## What you have to do
Every line in the entries that holds the word "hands" counts toward the answer, which should be a single number.

## Data supplied
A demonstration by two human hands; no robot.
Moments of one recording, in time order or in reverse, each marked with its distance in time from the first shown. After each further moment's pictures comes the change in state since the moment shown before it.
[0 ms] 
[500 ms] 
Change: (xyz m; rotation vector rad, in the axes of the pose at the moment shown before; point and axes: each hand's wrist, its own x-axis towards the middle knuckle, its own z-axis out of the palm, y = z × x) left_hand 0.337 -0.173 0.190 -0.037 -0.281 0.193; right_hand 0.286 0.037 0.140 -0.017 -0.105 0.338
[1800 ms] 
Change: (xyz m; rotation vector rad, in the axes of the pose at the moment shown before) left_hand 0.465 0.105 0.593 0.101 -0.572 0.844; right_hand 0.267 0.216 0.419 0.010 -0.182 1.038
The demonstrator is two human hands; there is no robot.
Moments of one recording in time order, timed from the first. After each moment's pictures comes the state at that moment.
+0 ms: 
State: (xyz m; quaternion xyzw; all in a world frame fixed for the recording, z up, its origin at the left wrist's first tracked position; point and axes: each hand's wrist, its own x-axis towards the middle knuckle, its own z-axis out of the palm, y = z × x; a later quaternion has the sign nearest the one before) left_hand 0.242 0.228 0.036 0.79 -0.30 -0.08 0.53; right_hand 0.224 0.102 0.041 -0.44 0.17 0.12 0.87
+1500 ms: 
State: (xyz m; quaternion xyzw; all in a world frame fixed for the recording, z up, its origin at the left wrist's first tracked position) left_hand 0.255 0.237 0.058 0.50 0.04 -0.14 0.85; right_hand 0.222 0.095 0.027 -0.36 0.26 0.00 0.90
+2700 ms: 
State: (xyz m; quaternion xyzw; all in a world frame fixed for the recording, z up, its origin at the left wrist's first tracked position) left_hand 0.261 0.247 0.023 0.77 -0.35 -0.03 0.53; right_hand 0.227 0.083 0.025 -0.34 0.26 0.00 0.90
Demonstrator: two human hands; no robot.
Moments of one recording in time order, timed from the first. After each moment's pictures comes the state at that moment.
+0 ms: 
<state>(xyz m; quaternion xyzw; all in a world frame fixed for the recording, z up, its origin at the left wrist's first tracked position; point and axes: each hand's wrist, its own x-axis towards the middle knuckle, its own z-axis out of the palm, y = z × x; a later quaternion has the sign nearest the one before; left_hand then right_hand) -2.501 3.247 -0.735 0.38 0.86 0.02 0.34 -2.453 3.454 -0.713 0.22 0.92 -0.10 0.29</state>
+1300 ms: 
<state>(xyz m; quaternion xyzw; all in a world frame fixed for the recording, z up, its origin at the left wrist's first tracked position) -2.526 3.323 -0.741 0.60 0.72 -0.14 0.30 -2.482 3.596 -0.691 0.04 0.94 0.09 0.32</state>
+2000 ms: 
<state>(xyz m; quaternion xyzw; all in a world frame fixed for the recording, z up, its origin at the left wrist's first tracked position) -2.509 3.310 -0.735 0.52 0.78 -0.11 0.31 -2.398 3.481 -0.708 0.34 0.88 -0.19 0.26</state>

## Answer for this exercise
3